## Prompt
Transcribe the records below exactly, from their first line through the line containing "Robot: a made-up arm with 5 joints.". Omit every line after it.

========================

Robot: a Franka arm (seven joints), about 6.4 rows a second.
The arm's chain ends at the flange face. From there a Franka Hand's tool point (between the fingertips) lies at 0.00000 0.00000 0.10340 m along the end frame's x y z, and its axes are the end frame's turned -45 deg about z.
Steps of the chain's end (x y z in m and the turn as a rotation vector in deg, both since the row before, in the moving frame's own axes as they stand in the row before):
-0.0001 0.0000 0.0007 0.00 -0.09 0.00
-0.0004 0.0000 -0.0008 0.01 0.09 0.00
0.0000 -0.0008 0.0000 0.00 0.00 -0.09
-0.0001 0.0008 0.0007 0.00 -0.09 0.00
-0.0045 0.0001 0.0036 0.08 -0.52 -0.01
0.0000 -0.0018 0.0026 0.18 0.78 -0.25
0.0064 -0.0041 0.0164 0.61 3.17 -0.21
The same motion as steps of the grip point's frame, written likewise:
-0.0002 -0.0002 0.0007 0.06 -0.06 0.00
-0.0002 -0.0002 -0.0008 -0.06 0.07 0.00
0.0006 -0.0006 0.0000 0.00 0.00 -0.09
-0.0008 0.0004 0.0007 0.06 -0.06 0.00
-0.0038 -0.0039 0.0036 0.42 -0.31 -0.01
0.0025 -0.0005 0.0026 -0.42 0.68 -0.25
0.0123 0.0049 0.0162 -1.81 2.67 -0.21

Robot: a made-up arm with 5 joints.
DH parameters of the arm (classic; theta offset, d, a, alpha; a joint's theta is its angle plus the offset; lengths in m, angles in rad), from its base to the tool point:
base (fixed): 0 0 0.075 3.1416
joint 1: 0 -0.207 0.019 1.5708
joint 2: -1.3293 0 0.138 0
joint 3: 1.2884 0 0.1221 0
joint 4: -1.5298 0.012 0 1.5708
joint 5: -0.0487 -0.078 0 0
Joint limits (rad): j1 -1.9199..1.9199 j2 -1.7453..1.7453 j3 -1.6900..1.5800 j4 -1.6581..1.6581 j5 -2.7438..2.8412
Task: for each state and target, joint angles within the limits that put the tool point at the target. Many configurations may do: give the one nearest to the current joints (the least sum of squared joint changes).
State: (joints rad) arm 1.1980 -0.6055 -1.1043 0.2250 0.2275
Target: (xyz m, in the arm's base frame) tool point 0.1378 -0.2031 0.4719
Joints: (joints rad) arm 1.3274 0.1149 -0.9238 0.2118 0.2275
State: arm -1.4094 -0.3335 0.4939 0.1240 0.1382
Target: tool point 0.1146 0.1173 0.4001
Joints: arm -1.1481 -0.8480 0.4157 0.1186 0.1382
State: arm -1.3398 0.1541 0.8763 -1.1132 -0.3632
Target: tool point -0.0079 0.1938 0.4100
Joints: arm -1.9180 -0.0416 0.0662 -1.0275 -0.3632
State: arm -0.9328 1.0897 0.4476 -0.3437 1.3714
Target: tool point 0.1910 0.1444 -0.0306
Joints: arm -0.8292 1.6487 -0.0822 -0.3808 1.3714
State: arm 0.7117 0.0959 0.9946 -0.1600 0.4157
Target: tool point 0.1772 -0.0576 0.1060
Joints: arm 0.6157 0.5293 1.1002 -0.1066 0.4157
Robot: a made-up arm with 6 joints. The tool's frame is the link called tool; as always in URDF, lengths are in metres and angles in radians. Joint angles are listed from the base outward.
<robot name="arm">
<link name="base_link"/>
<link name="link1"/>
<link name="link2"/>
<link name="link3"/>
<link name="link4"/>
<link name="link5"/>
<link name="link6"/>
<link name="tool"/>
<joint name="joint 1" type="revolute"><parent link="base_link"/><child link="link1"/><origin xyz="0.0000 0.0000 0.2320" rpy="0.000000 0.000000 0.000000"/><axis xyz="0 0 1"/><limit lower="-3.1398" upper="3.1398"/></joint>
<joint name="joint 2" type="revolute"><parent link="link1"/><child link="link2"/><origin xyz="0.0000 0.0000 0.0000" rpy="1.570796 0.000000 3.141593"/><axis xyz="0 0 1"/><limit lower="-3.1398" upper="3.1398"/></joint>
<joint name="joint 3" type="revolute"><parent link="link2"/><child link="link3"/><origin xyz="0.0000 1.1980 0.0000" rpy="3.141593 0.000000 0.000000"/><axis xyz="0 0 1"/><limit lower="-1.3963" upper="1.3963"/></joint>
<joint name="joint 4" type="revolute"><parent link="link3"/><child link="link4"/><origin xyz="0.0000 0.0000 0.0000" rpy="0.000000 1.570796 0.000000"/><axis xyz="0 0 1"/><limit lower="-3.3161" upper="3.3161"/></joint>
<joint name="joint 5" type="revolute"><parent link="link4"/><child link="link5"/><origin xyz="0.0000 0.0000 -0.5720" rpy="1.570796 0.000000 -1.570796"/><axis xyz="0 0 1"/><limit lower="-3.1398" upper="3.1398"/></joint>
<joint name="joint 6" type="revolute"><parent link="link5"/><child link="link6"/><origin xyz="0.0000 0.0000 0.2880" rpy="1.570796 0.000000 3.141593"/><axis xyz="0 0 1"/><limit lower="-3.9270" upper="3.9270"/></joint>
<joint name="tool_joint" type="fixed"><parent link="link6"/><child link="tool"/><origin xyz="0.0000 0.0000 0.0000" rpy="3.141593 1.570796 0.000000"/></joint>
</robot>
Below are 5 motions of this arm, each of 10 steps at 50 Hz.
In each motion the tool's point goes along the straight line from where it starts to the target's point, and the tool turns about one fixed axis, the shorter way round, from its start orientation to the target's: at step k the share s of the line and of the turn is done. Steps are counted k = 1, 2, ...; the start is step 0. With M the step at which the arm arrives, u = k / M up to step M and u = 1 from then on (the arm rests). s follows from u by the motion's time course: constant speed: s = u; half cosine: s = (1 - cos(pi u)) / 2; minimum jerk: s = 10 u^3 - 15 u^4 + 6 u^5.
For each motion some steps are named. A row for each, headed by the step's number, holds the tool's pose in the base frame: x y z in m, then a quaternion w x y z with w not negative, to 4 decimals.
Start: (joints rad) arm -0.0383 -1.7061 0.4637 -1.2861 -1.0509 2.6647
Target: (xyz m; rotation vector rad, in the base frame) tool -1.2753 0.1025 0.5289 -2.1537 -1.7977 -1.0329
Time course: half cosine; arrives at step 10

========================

## Answer space
Robot: a Franka arm (seven joints), about 6.4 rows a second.
The arm's chain ends at the flange face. From there a Franka Hand's tool point (between the fingertips) lies at 0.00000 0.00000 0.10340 m along the end frame's x y z, and its axes are the end frame's turned -45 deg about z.
Steps of the chain's end (x y z in m and the turn as a rotation vector in deg, both since the row before, in the moving frame's own axes as they stand in the row before):
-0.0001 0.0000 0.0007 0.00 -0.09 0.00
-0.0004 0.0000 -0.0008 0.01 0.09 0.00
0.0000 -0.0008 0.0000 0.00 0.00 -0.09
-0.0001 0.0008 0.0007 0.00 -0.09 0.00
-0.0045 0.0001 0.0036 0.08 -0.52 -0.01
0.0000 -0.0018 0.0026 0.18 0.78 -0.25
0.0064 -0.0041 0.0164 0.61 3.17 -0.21
The same motion as steps of the grip point's frame, written likewise:
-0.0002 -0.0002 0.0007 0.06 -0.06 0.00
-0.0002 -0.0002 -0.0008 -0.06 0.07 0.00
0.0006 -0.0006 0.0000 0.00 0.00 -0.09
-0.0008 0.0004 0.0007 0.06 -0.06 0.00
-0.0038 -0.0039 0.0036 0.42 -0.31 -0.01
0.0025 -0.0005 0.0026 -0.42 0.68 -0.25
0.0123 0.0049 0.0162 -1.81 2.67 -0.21

Robot: a made-up arm with 5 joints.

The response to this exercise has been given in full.